**WHAT THE TASK REQUIRES**
When you answer, copy every line of the listing below exactly.
..............................
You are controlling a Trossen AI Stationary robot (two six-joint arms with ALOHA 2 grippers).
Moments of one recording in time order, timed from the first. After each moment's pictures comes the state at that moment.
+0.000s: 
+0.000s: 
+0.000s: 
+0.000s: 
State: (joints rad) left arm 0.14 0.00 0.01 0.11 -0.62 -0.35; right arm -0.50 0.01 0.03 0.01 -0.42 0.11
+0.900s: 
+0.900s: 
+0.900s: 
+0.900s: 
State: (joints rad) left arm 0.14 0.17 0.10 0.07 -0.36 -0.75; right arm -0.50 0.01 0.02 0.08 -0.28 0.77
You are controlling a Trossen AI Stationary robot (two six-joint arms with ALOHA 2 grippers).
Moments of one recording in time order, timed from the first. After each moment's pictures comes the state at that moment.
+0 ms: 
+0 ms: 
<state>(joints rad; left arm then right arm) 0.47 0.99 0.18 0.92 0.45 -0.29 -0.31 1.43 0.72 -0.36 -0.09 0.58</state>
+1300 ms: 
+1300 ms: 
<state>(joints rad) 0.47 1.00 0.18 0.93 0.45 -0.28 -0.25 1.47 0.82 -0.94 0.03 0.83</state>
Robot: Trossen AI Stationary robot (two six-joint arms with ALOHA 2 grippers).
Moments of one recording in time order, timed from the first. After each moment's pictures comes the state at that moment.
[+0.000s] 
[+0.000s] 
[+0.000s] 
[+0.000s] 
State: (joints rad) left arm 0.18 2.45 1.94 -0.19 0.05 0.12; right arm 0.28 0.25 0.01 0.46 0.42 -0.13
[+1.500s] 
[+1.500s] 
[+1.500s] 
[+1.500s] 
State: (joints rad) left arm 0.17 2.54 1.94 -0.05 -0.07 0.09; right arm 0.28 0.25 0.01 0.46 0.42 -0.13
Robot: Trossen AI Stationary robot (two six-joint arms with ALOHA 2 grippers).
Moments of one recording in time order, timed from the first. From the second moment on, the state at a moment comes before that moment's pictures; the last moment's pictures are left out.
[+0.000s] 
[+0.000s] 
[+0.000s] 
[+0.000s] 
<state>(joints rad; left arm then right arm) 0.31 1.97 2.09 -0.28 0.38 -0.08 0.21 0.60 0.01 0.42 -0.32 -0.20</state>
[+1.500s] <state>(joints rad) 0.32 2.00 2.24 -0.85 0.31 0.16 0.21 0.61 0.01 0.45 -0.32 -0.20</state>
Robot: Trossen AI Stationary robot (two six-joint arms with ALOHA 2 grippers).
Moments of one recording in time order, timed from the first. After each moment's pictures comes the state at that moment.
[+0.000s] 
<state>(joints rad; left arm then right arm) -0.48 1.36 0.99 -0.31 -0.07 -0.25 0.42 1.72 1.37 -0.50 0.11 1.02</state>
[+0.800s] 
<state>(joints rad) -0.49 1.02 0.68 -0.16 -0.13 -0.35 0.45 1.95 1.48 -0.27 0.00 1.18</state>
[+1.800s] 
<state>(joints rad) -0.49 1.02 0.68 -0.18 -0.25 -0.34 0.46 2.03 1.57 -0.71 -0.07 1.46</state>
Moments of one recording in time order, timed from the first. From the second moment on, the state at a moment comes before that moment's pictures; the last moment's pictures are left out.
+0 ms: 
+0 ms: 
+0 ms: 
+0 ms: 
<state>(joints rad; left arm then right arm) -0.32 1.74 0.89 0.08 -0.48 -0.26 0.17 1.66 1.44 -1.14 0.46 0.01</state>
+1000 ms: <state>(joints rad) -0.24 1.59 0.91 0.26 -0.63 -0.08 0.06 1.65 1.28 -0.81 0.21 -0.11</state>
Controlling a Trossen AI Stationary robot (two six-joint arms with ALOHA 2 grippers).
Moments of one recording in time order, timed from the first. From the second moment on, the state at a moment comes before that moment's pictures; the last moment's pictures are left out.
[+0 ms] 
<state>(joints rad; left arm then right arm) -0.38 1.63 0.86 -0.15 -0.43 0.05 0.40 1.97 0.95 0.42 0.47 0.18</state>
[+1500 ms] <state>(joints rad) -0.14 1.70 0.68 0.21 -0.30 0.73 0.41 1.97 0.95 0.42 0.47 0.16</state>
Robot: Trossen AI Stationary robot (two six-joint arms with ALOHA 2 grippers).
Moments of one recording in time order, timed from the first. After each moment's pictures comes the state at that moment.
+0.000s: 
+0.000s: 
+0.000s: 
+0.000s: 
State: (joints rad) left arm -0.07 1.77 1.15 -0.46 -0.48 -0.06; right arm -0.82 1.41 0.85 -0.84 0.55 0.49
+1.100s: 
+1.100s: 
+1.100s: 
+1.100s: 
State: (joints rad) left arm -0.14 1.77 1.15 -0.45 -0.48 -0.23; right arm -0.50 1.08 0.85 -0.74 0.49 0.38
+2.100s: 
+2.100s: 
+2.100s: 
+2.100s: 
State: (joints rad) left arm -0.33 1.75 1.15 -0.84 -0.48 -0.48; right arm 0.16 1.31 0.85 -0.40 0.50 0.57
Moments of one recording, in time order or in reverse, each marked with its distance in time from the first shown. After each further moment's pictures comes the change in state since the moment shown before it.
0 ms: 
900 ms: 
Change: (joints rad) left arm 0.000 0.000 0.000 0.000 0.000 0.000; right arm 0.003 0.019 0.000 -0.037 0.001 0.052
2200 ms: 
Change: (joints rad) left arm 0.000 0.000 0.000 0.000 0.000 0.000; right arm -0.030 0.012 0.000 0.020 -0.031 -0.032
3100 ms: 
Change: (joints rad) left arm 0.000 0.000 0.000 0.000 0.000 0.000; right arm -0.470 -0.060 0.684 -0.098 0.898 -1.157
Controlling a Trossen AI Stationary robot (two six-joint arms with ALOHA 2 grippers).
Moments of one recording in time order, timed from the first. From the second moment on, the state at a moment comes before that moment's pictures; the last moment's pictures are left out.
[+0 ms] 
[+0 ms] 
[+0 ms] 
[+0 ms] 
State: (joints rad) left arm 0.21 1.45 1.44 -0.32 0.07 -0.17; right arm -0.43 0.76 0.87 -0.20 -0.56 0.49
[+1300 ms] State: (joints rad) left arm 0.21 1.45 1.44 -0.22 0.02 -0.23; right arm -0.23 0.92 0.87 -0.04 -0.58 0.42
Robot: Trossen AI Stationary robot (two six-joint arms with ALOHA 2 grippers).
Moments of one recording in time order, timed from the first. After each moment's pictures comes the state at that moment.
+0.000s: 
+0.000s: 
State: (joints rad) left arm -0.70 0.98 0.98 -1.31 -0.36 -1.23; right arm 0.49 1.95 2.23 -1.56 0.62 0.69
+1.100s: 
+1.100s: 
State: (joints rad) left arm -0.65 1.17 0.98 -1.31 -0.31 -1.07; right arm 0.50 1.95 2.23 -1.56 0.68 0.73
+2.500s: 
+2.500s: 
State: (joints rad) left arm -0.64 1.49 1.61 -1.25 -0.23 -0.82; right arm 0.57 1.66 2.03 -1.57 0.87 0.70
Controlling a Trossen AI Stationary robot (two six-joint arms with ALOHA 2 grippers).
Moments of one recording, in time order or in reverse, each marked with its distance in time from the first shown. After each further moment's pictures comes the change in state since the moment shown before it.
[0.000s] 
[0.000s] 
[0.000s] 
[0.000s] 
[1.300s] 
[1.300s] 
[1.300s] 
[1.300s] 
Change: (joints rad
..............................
**TASK SOLUTION**
You are controlling a Trossen AI Stationary robot (two six-joint arms with ALOHA 2 grippers).
Moments of one recording in time order, timed from the first. After each moment's pictures comes the state at that moment.
+0.000s: 
+0.000s: 
+0.000s: 
+0.000s: 
State: (joints rad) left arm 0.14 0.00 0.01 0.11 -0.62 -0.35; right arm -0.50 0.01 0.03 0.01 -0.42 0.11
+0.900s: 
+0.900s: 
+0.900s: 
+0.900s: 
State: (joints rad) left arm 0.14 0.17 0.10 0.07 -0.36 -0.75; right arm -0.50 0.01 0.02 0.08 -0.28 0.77
You are controlling a Trossen AI Stationary robot (two six-joint arms with ALOHA 2 grippers).
Moments of one recording in time order, timed from the first. After each moment's pictures comes the state at that moment.
+0 ms: 
+0 ms: 
<state>(joints rad; left arm then right arm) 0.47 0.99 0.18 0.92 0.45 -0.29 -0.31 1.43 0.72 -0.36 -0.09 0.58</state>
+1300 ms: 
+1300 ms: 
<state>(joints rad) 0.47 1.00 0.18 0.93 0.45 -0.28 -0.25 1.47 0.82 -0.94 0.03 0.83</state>
Robot: Trossen AI Stationary robot (two six-joint arms with ALOHA 2 grippers).
Moments of one recording in time order, timed from the first. After each moment's pictures comes the state at that moment.
[+0.000s] 
[+0.000s] 
[+0.000s] 
[+0.000s] 
State: (joints rad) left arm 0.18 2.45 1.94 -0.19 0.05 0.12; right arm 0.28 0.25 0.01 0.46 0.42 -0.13
[+1.500s] 
[+1.500s] 
[+1.500s] 
[+1.500s] 
State: (joints rad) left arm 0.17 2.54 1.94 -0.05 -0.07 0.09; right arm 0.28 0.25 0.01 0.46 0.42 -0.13
Robot: Trossen AI Stationary robot (two six-joint arms with ALOHA 2 grippers).
Moments of one recording in time order, timed from the first. From the second moment on, the state at a moment comes before that moment's pictures; the last moment's pictures are left out.
[+0.000s] 
[+0.000s] 
[+0.000s] 
[+0.000s] 
<state>(joints rad; left arm then right arm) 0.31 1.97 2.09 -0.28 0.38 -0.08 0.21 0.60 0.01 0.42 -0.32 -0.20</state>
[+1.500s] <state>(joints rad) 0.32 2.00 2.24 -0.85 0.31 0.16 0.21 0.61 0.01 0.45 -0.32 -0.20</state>
Robot: Trossen AI Stationary robot (two six-joint arms with ALOHA 2 grippers).
Moments of one recording in time order, timed from the first. After each moment's pictures comes the state at that moment.
[+0.000s] 
<state>(joints rad; left arm then right arm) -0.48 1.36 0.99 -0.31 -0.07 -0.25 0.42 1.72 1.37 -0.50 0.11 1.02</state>
[+0.800s] 
<state>(joints rad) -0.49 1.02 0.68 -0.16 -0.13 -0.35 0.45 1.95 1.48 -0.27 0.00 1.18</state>
[+1.800s] 
<state>(joints rad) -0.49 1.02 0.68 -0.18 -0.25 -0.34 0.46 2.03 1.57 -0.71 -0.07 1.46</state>
Moments of one recording in time order, timed from the first. From the second moment on, the state at a moment comes before that moment's pictures; the last moment's pictures are left out.
+0 ms: 
+0 ms: 
+0 ms: 
+0 ms: 
<state>(joints rad; left arm then right arm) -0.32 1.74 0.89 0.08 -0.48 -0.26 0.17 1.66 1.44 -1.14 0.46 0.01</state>
+1000 ms: <state>(joints rad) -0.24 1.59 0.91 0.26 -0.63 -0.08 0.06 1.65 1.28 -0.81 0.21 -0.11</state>
Controlling a Trossen AI Stationary robot (two six-joint arms with ALOHA 2 grippers).
Moments of one recording in time order, timed from the first. From the second moment on, the state at a moment comes before that moment's pictures; the last moment's pictures are left out.
[+0 ms] 
<state>(joints rad; left arm then right arm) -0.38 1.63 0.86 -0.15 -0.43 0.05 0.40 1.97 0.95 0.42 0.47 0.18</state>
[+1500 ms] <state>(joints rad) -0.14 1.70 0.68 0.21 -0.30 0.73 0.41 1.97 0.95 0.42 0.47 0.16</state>
Robot: Trossen AI Stationary robot (two six-joint arms with ALOHA 2 grippers).
Moments of one recording in time order, timed from the first. After each moment's pictures comes the state at that moment.
+0.000s: 
+0.000s: 
+0.000s: 
+0.000s: 
State: (joints rad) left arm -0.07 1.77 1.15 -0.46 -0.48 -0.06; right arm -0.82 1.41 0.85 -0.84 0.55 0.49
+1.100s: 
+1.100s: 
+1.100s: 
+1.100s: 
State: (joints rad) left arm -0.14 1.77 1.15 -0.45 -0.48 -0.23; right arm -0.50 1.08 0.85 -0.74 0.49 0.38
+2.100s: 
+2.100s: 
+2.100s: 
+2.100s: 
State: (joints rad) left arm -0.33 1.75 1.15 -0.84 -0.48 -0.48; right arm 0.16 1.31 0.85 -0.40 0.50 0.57
Moments of one recording, in time order or in reverse, each marked with its distance in time from the first shown. After each further moment's pictures comes the change in state since the moment shown before it.
0 ms: 
900 ms: 
Change: (joints rad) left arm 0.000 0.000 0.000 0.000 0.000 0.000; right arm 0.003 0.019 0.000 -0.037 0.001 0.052
2200 ms: 
Change: (joints rad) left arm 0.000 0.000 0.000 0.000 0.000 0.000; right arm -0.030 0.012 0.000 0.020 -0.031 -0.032
3100 ms: 
Change: (joints rad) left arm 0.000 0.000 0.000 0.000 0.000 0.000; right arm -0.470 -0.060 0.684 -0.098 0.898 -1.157
Controlling a Trossen AI Stationary robot (two six-joint arms with ALOHA 2 grippers).
Moments of one recording in time order, timed from the first. From the second moment on, the state at a moment comes before that moment's pictures; the last moment's pictures are left out.
[+0 ms] 
[+0 ms] 
[+0 ms] 
[+0 ms] 
State: (joints rad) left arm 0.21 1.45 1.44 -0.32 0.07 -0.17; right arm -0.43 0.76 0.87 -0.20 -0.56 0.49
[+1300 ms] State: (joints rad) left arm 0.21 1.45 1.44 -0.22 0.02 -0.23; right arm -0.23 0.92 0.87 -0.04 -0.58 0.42
Robot: Trossen AI Stationary robot (two six-joint arms with ALOHA 2 grippers).
Moments of one recording in time order, timed from the first. After each moment's pictures comes the state at that moment.
+0.000s: 
+0.000s: 
State: (joints rad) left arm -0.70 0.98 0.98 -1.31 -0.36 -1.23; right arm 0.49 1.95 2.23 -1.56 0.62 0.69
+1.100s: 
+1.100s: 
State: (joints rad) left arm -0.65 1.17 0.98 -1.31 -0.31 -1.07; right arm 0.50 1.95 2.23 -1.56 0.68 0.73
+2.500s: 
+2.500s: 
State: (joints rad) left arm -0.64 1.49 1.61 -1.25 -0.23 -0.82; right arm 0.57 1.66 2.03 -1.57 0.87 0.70
Controlling a Trossen AI Stationary robot (two six-joint arms with ALOHA 2 grippers).
Moments of one recording, in time order or in reverse, each marked with its distance in time from the first shown. After each further moment's pictures comes the change in state since the moment shown before it.
[0.000s] 
[0.000s] 
[0.000s] 
[0.000s] 
[1.300s] 
[1.300s] 
[1.300s] 
[1.300s] 
Change: (joints rad

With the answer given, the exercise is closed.